The second shift is the integration of health data. For decades, the consumer's health information was scattered across silos—a step count on the phone, a blood test in a laboratory database, a nutrition plan from a dietician, a supplement regimen from a pharmacy, and a skincare routine from a beauty counter. None of these systems communicated with each other, and the consumer was left to synthesise the data herself—a task that most people, understandably, never completed. Gabit is built on the conviction that the integration of these data streams is the single most valuable service a health-tech platform can provide. The ring, the scale, the CGM, the blood work, the supplements, and the skincare are not separate products. They are nodes in a single network, and the platform that connects them becomes, over time, the operating system for the user's health.

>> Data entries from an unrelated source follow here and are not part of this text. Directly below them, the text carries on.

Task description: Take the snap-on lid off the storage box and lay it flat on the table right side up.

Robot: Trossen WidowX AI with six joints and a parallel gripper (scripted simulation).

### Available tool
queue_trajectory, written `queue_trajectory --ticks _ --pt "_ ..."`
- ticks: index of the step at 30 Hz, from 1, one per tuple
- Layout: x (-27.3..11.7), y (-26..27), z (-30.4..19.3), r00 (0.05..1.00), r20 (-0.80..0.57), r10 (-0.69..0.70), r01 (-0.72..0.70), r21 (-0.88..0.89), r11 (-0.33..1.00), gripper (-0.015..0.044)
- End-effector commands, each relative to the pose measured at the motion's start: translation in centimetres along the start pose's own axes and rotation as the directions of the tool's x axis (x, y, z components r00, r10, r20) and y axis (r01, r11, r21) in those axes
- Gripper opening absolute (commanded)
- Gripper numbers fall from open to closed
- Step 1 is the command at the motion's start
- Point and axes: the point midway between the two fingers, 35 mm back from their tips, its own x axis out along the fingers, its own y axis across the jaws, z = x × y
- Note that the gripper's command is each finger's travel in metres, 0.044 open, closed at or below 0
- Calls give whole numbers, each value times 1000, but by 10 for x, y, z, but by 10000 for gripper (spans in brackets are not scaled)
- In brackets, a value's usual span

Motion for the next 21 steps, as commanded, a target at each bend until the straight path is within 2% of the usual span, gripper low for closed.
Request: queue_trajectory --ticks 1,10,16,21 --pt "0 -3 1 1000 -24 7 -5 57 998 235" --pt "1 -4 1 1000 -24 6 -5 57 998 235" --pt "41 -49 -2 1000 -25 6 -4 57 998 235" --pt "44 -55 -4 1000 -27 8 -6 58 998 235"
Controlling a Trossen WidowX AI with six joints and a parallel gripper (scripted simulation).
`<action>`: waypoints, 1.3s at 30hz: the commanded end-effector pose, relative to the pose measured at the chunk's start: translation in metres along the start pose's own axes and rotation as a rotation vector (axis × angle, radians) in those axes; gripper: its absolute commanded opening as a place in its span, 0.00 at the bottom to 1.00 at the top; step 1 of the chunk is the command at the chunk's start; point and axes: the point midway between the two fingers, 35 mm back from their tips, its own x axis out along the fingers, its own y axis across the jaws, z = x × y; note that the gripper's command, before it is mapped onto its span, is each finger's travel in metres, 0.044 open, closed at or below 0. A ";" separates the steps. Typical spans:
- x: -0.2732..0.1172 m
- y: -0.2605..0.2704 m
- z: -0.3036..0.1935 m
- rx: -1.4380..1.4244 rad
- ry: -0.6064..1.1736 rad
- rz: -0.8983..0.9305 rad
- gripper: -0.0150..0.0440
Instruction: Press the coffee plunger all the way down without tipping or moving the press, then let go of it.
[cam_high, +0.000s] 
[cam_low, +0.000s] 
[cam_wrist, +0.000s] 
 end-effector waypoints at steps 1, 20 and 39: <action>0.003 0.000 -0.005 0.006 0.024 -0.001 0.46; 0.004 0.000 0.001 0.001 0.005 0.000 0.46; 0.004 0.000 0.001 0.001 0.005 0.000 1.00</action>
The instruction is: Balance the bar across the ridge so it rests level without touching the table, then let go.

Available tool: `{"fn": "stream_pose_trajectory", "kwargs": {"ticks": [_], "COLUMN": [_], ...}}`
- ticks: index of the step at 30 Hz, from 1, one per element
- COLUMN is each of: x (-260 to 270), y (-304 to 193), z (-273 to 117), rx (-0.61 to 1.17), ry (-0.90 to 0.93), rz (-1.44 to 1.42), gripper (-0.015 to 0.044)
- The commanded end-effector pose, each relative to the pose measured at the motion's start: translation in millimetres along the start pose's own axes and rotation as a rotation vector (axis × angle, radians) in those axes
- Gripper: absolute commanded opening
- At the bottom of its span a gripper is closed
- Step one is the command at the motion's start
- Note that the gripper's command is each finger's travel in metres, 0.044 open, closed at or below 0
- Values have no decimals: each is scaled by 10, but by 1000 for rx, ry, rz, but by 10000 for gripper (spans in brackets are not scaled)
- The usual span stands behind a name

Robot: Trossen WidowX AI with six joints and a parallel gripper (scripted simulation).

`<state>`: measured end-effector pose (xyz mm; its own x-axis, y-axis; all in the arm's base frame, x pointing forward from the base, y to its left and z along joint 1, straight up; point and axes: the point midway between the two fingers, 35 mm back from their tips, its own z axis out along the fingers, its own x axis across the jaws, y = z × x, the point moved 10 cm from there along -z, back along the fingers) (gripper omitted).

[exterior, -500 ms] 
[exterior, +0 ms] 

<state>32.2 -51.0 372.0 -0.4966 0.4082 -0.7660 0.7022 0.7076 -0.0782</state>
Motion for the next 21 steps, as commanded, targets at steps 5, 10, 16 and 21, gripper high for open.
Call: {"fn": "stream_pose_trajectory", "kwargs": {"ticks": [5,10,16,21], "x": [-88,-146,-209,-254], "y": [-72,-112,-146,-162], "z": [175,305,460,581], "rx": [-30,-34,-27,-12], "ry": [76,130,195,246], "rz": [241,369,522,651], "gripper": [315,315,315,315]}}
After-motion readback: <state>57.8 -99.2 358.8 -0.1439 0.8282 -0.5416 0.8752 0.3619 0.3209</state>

Gaurav Gupta is no longer the Zomato co-founder who was 39 with the metabolic age of a 49-year-old. He is the founder of a health-tech platform that is building the infrastructure for India's longevity revolution, the husband of a co-founder who has ensured that the platform serves women as well as men, and the quiet, persistent embodiment of a truth that the pandemic taught millions of Indians: that the basics, done well, can reverse the clock. The smart ring on his finger is not a gadget. It is a reminder—of the fourteen metabolic years he shed, of the 15 kilos he lost, and of the conviction that what worked for him can work for everyone. The ring is titanium. The platform is growing. The habits are compounding. The man who helped build the platform that changed how India eats is now building the platform that helps India live longer. The basics, done well. The rest follows.